There are alternatives to dropping out of high school. For instance, you could home-school her. There are also online high schools that you could investigate. If the other parent objects to this plan, you will have an uphill job convincing a judge that cutting short her education is a good long term plan for this child.
As Ms. Phillips indicates, there are better options available than quitting school for good. More information is needed. What "career" would require quitting school altogether? What if this career doesn't work out (they often don't...). Many child actors, for instance, receive instruction on the set, even going on to college. Models have tutors, etc.
It is hard to think of any career where you could not continue her education. This is not just a legal requirement, but for her general welfare and betterment. You do not want her ignorant and lagging behind her peers, blaming you for her lack of understanding of the world later in life. The knowledge a child gains in the three years of high school you are seeking to deprive her of - math, science, history, world affairs - could make the difference in whether she is capable of fully participating in society or depending on Twitter posts for her understanding of the world.
In such a career, she must have an agent. Unless that's you, they should know.
If you want informed responses, you must post relevant facts. Like what career. I notice you still have not said. Actor? Athlete? Musician? It makes a difference.
All of Ms. Straus’ responses posted on Avvo are intended as helpful information, based solely upon the facts stated in the question, and are not to be relied upon as a full or complete legal opinion. It may not be what you wished to hear, and it does not create an attorney-client relationship. Ms. Straus has been licensed to practice law in California for 33 years. Ms. Straus regrets that she does not provide follow up free advice via email. Good luck.
First, understand the starting point or legal assumption, the law requires a child from ages 6 - 18 to attend school. That is the period of compulsory attendance. The question becomes, is what you are planning qualify for any of the exceptions. That is the core question but since you didn't share any facts, there is no way for anyone to say. All we can say is to meet with a lawyer in your area to discuss the specifics.
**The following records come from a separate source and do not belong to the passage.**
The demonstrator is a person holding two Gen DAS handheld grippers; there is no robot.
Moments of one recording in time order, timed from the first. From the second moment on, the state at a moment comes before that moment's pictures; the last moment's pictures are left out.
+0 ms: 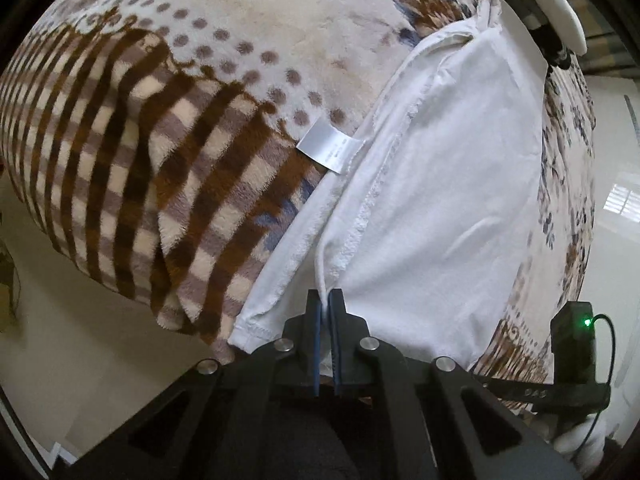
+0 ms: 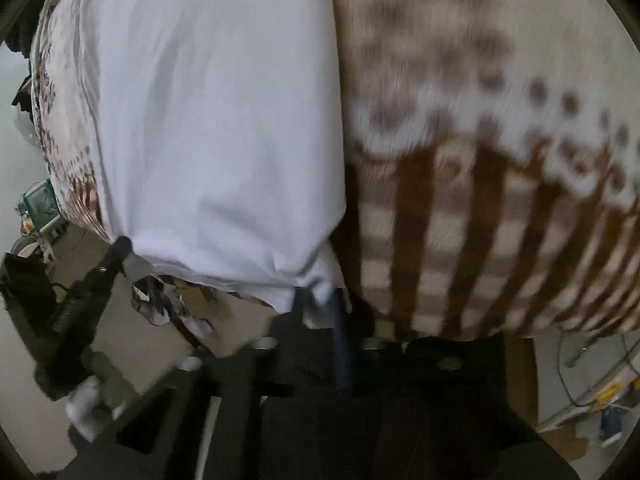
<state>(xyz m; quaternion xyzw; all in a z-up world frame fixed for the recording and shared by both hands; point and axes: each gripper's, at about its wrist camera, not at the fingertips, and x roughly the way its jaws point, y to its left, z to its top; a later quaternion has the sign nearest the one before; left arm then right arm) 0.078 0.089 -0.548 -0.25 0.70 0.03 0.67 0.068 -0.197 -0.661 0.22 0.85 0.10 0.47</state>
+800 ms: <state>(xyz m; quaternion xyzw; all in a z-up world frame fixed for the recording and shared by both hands) 0.242 0.083 -0.474 -0.24 0.62 -0.05 0.75 0.182 -0.258 -0.562 0.31 0.74 0.10 0.59</state>
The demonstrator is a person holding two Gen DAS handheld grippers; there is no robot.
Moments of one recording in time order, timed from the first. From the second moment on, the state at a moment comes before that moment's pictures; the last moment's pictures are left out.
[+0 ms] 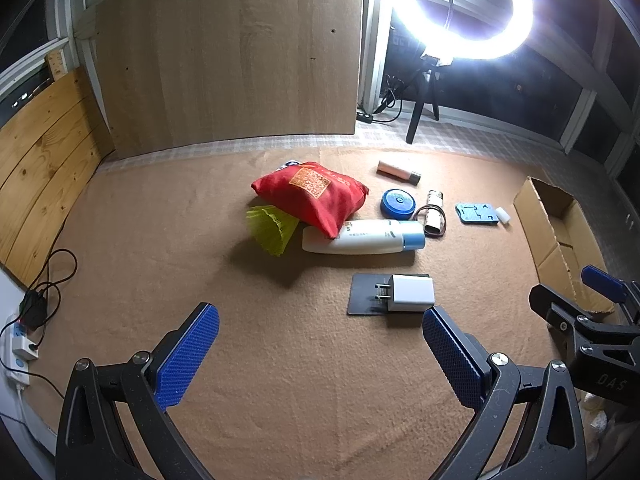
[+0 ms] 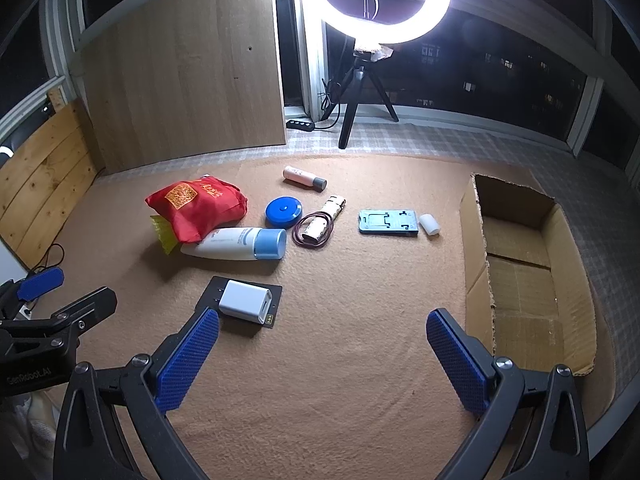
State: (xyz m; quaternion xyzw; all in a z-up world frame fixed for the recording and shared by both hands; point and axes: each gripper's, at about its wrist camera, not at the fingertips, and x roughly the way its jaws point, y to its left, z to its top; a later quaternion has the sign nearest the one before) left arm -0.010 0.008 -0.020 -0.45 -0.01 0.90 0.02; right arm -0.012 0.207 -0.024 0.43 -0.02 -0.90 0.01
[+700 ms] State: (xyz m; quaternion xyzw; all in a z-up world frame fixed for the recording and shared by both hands) left arm -0.065 0.044 -0.048 -0.47 -0.01 0.88 0.07; right arm -0.010 0.233 -0.033 0.45 -0.02 -0.89 -0.01
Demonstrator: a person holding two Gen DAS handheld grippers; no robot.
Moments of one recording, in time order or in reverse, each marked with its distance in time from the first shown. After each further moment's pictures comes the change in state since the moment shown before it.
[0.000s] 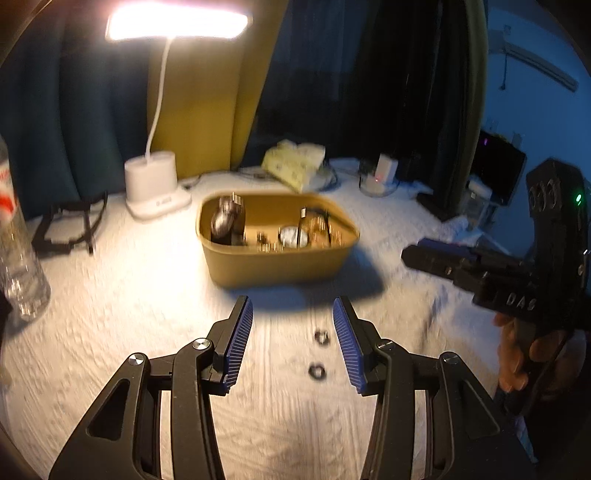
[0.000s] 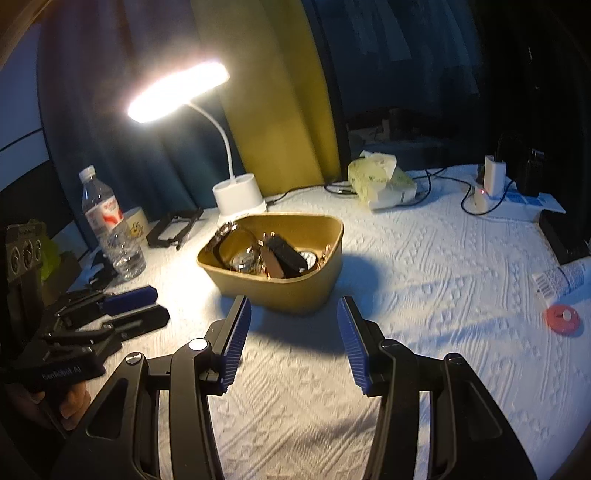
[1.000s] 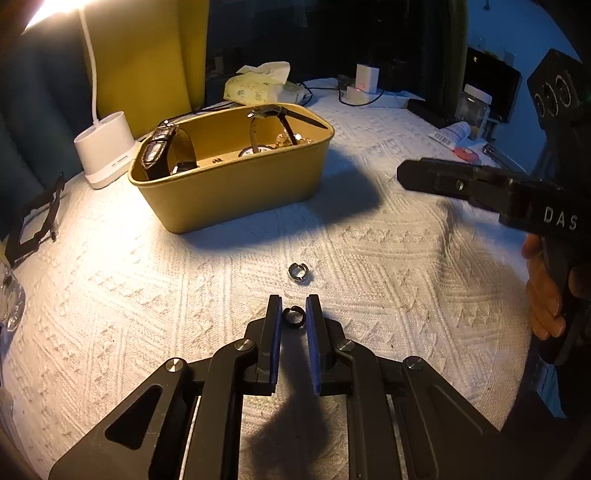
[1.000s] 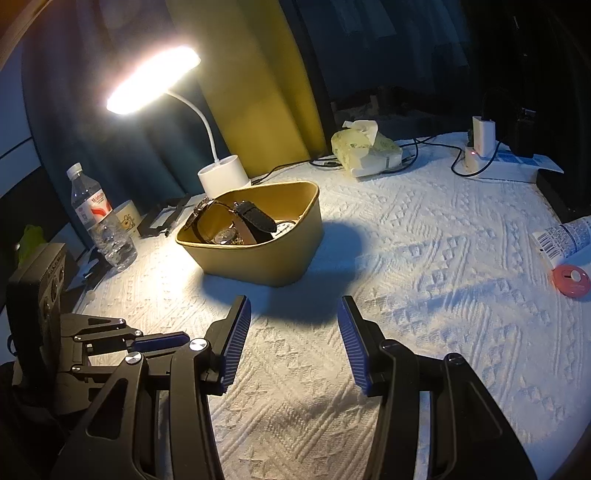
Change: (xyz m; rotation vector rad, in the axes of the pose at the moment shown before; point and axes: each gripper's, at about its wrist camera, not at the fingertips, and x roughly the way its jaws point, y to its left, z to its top) left arm 0.048 -0.027 -0.016 0.174 0.236 0.016; right arm 0.010 -0.020 -0.012 0.063 0.055 0.009
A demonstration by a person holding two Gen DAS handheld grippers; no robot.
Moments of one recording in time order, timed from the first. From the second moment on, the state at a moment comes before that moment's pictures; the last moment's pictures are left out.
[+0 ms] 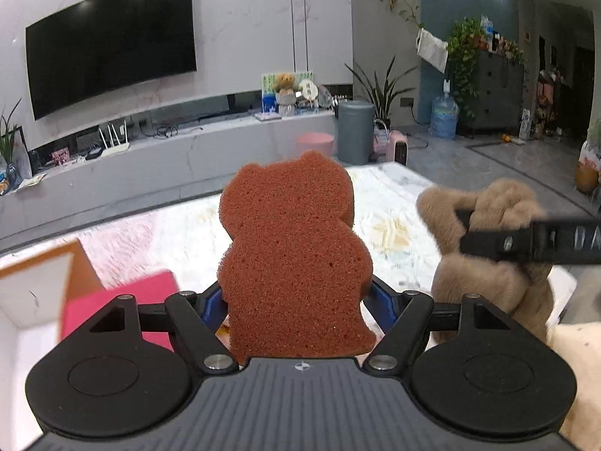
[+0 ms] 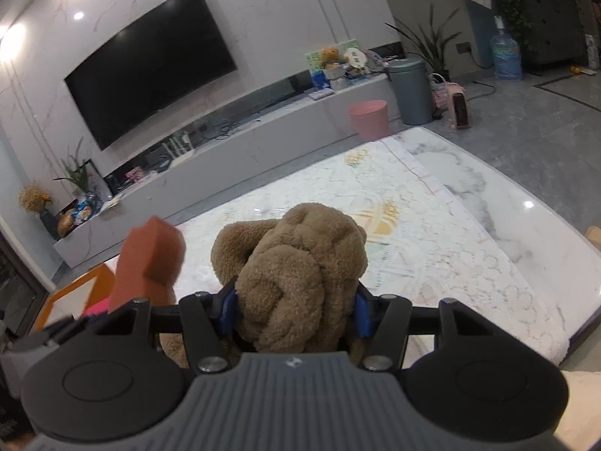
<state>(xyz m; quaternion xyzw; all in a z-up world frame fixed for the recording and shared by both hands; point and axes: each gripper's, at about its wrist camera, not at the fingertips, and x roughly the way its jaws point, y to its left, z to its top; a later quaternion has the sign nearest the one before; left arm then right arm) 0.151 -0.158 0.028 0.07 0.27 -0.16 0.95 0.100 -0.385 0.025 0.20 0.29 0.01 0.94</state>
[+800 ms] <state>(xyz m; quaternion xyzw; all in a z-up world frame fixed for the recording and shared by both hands) 0.135 0.094 0.020 -0.01 0.35 0.00 0.94 0.140 -0.055 0.055 0.02 0.30 0.26 0.92</state>
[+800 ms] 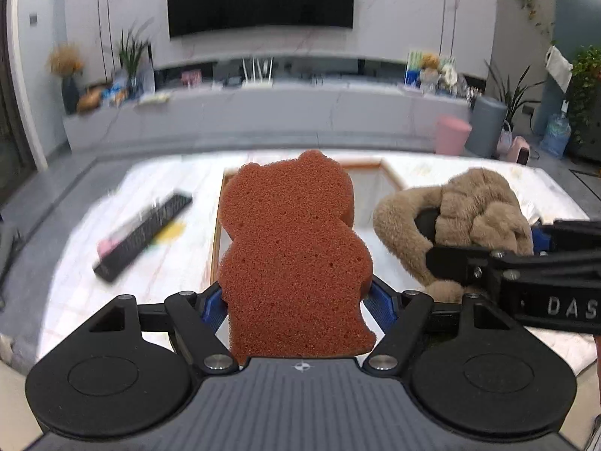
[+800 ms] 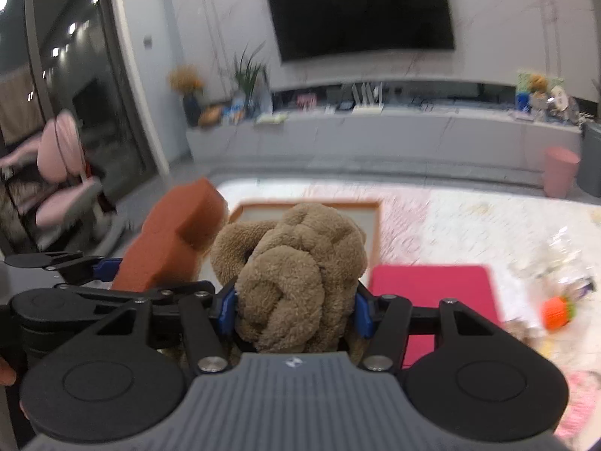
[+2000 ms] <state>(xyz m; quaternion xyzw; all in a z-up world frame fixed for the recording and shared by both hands) 0.108 0.180 0.018 -0.06 0.34 0.03 0.94 0.185 0.026 0.000 -0.14 0.38 0.27 0.87</state>
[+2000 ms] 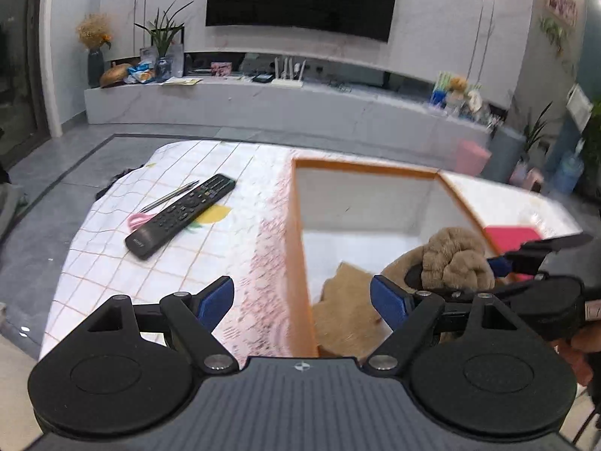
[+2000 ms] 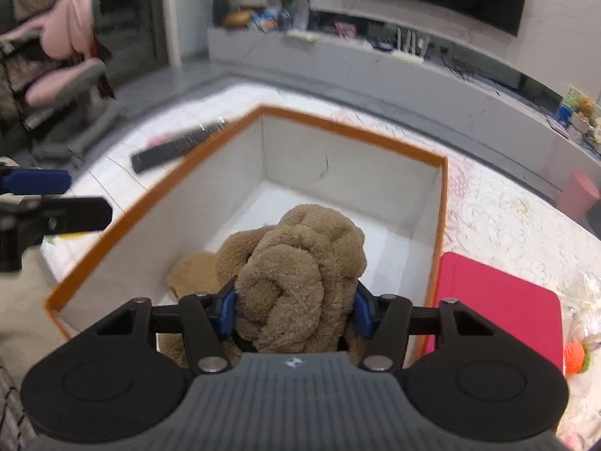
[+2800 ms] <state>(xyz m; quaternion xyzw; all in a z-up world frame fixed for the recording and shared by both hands) 0.090 0.118 0.054 -0.06 0.27 0.05 0.96 0.143 -0.064 0.074 -0.08 0.29 0.25 0.92</state>
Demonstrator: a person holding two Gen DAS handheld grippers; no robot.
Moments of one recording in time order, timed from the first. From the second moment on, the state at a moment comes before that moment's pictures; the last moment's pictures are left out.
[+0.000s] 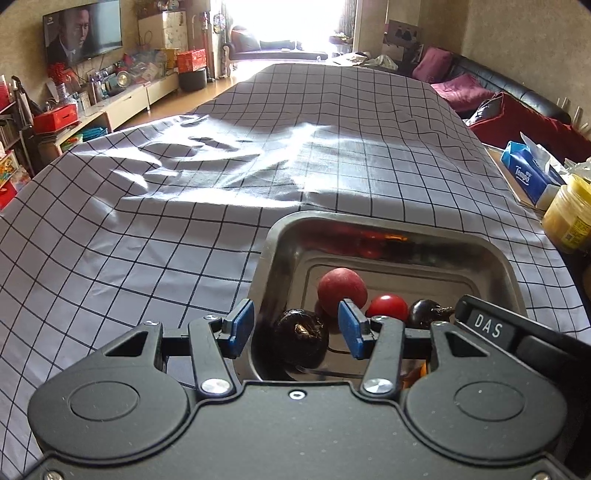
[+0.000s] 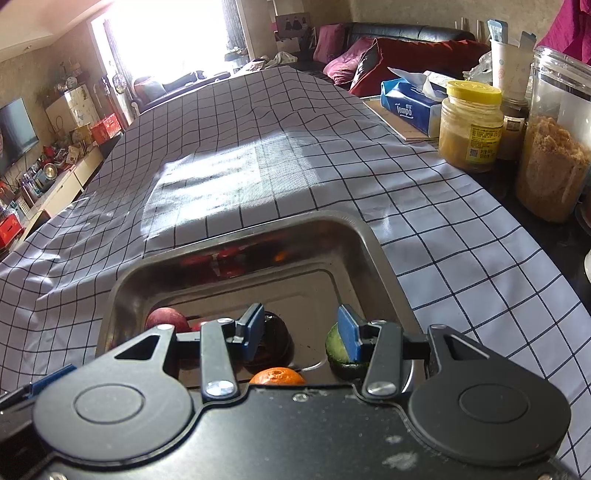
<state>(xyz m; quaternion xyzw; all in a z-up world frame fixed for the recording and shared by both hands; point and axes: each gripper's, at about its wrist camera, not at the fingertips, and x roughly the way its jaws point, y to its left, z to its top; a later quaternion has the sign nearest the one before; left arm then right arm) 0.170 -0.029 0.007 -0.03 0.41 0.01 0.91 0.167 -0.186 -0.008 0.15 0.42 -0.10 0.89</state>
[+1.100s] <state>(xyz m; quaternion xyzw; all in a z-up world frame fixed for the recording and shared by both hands) 0.140 -0.002 0.030 -0.07 0.40 0.01 0.91 0.122 -0.165 0.036 0.13 0.37 -0.05 0.92</state>
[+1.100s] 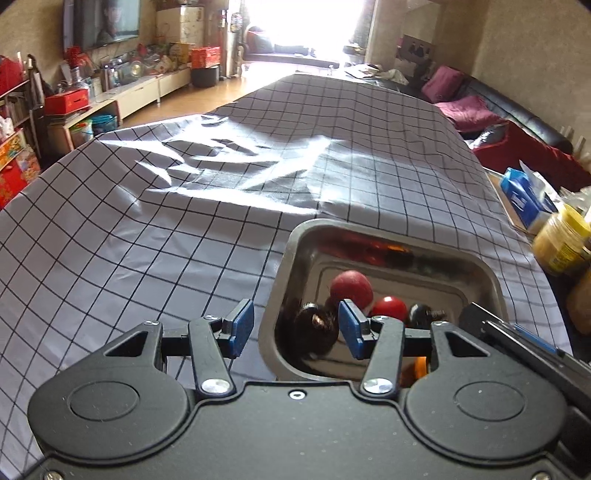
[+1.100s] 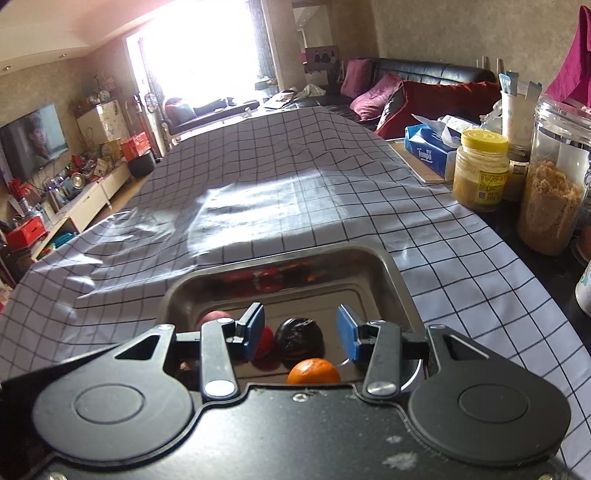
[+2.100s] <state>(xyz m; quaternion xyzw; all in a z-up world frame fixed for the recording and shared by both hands) -0.033 0.017 -0.006 0.02 0.41 -0.16 0.90 -0.076 -0.197 0.005 0.16 0.38 -0.01 0.91</state>
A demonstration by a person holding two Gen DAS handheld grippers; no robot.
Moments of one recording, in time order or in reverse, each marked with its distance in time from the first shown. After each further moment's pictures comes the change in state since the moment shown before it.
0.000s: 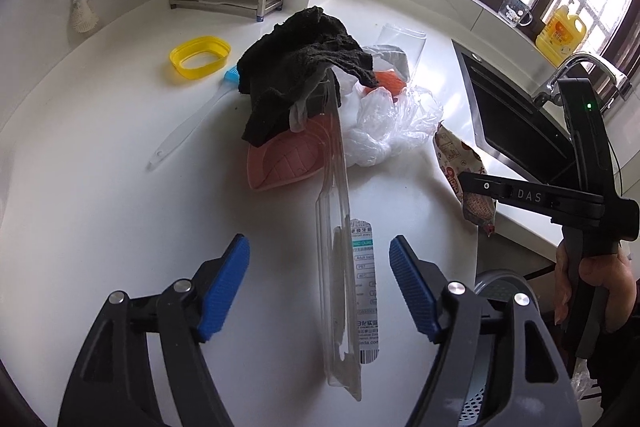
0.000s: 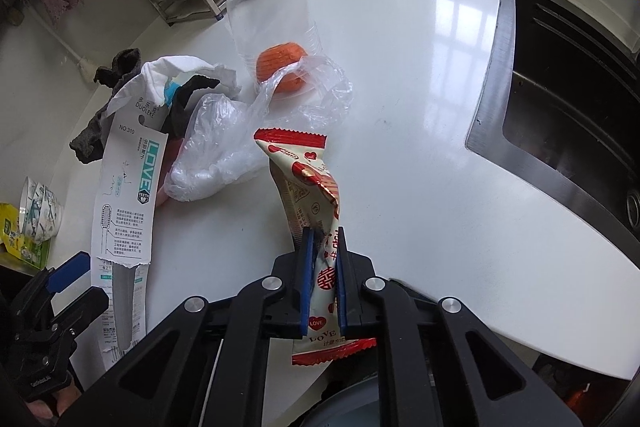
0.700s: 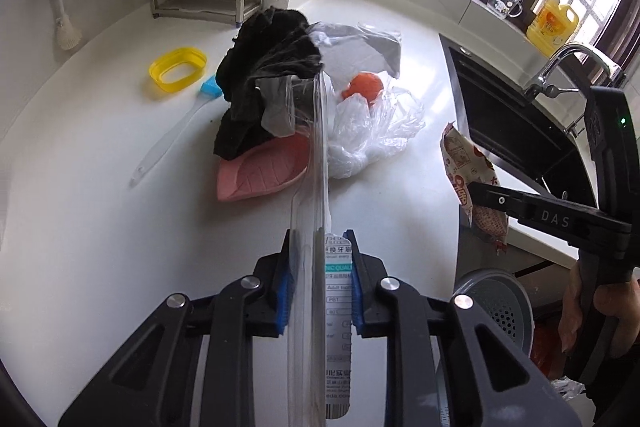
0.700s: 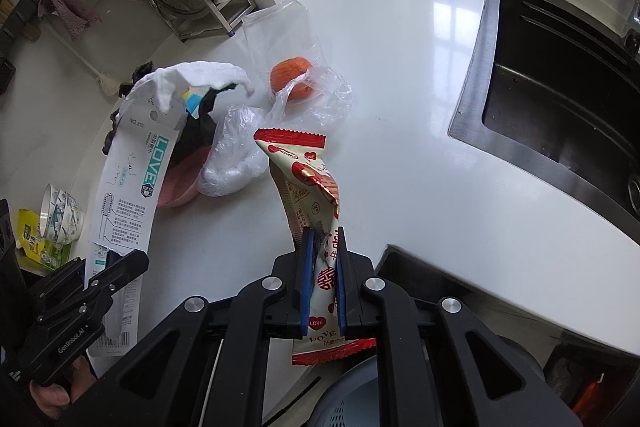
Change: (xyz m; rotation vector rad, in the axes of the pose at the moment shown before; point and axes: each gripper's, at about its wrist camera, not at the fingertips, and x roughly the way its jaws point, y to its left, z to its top) left arm -0.014 -0.018 0.014 0.026 0.002 -0.017; right arm -0.044 -0.006 -0.020 0.038 -0.052 0.063
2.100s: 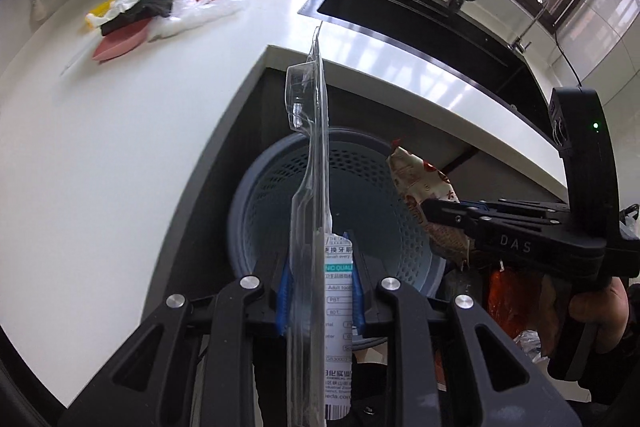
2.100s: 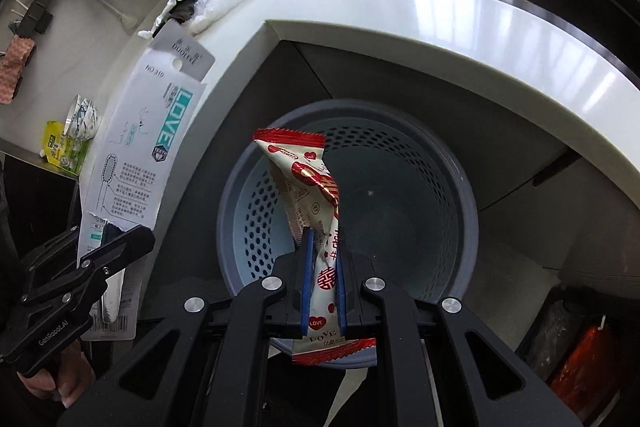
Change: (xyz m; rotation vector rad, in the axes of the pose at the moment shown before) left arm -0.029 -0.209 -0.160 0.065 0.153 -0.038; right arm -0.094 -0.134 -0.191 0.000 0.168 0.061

What is a non-starter is simply withdrawing her and not educating her at all. Doesn't matter how smart she is or how old you think her soul may be. CA, for it is worth, because of the entertainment industry, has one of the better crafted laws on non-traditional primary and secondary education (there are leave of absences, work release permits, home schooling, part time. etc). She will need to participate, in some manner, in an recognized educational alternative. If you simply withdraw her, then you start running afoul of truancy issues, child protective services eventually gets involved, if there is another parent who does not agree, then family court gets involved.
You could look into homeschooling. Either joining a homeschool or registration for your own homeschool. If you choose to homeschool, then your daughter could still graduate from high school.